Die Aufhebung des Regelunterrichts bringt Lerndefizite mit sich. Hamburg will allen Schülerinnen und Schülern Förderstunden anbieten.

Hamburg. Diese Rechnung wird erst in den kommenden Jahren vollständig präsentiert werden: Wie groß die Lerndefizite der Schülerinnen und Schüler sind, die aufgrund der Aufhebung des Regelunterrichts an Schulen entstanden sind und weiter entstehen, lässt sich derzeit noch nicht ermessen. Sicher ist, dass auch die sozialen und psychischen Folgen, die sich aus dem monatelangen Wechsel in den Distanzunterricht und dem erzwungenen Verzicht des Kontakts zu Gleichaltrigen ergeben, für die Entwicklung vieler junger Menschen gravierend sein werden.

Es ist richtig, dass die rot-grüne Senatskoalition jetzt ein umfangreiches Förderprogramm auflegt, um die Defizite möglichst frühzeitig jedenfalls abzumildern. Der Unterstützungsbedarf ist besonders dringend bei Kindern und Jugendlichen, die ohnehin schon Lernprobleme haben, und bei Schülern, die von zu Hause keinen Rückenwind erhalten – aus welchen Gründen auch immer.

Der Erfolg hängt vom Engagement der Beteiligten vor Ort ab

Da es sich um ein freiwilliges Angebot handelt, wird ein Aspekt für den Erfolg zentral sein: Wie kann es gelingen, diese Schülerinnen und Schüler zu erreichen und zu motivieren, sich an dem Förderprogramm zu beteiligen und „bei der Stange“ zu bleiben? In diesem Zusammenhang kann das Mentoring-Programm, das die Schulbehörde in Kooperation mit der „Zeit“-Stiftung im neuen Schuljahr starten will, einen wichtigen Beitrag leisten. Die bis zu 1000 Lehramtsstudierenden, die als Mentoren gewonnen werden sollen, können im besten Fall wichtige Wegbegleiter und Ansprechpartner der Schüler über das pure Lernen hinaus werden.

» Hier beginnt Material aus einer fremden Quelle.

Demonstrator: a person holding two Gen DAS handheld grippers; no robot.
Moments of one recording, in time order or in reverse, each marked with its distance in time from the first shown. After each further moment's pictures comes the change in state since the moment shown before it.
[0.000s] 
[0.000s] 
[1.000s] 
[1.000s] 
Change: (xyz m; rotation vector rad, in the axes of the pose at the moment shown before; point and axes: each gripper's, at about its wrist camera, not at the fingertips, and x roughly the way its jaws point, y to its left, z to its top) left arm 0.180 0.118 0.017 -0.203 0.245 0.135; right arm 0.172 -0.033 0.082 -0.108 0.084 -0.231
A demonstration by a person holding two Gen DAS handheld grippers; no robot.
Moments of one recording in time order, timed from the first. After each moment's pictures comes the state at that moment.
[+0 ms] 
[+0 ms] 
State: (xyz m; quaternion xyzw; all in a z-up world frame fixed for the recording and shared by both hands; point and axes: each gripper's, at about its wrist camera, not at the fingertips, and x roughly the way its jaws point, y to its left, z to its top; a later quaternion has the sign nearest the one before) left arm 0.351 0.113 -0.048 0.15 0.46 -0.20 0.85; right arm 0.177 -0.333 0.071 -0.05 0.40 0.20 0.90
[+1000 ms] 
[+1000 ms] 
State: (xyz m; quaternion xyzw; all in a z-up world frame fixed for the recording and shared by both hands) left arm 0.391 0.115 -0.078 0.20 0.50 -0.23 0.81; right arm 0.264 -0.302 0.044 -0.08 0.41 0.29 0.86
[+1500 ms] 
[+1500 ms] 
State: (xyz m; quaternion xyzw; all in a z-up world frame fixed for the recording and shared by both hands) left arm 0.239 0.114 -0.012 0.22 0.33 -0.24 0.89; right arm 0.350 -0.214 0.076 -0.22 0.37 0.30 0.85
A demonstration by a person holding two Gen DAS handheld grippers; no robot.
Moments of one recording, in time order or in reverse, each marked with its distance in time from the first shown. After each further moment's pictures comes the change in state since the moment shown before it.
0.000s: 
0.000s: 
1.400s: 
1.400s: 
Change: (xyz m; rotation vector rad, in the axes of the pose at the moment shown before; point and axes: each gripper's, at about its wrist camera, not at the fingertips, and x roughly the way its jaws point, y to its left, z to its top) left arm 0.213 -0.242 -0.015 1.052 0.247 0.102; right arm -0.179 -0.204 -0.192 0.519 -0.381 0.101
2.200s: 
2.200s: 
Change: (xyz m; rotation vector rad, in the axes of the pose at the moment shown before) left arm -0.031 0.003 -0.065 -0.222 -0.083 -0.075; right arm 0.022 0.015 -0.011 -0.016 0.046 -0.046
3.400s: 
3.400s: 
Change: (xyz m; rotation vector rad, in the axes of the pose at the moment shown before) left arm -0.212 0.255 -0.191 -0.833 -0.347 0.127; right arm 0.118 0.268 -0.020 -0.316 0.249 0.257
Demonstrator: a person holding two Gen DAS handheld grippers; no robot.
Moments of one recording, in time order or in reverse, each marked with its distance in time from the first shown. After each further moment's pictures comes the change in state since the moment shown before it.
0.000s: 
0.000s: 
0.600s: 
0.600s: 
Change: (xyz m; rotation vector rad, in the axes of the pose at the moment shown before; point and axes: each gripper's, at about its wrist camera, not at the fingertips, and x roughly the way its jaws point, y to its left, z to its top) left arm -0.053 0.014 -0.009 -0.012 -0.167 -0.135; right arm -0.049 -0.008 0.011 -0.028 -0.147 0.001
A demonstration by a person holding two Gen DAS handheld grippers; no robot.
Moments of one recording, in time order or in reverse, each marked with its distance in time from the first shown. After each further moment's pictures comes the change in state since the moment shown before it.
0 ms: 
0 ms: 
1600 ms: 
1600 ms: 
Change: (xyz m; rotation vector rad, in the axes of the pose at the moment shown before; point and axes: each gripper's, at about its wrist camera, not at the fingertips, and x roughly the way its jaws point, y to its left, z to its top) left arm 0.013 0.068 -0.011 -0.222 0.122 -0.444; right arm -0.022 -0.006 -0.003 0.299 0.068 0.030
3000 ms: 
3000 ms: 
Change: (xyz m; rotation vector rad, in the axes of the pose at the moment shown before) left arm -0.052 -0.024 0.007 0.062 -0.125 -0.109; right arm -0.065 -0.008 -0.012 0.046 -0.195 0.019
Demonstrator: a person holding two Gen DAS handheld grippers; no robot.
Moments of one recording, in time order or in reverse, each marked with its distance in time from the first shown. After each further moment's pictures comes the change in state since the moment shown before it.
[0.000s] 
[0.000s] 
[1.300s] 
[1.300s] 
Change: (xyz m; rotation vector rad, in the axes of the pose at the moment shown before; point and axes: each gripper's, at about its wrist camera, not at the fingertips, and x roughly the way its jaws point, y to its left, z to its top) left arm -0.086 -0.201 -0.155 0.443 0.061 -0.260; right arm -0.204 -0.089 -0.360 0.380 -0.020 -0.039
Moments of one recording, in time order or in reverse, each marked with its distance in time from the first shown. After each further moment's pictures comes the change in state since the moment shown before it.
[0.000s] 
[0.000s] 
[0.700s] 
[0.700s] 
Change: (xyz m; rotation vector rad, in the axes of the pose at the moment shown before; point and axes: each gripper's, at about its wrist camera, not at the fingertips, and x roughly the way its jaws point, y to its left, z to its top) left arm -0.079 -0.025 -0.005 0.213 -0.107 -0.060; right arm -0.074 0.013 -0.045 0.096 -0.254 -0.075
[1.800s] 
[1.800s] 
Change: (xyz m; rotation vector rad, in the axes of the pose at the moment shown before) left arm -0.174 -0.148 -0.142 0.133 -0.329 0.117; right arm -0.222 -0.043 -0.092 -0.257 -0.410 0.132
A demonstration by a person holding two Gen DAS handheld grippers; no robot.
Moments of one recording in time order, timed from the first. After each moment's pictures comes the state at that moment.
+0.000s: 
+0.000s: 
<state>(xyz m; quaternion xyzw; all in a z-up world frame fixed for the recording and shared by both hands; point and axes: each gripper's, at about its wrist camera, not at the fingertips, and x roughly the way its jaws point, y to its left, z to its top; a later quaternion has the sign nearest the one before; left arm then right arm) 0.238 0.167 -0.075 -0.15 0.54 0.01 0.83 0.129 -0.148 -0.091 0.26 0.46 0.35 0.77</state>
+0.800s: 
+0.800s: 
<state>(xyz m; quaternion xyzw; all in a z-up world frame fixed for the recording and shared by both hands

Denn wie bei anderen sinnvollen und gut gemeinten Unterstützungsprogrammen gilt auch hier: Die bereitgestellten Kapazitäten sind das eine – hier wird nicht gekleckert, sondern geklotzt –, der Erfolg hängt entscheidend vom Engagement der Beteiligten vor Ort ab. Es ist richtig, Studierende und pensionierte Lehrkräfte dafür zu gewinnen, weil die Kollegien diese Aufgabe nicht zusätzlich schultern können. Aber wichtig ist die enge Verzahnung der Förderangebote mit dem regulären Unterricht.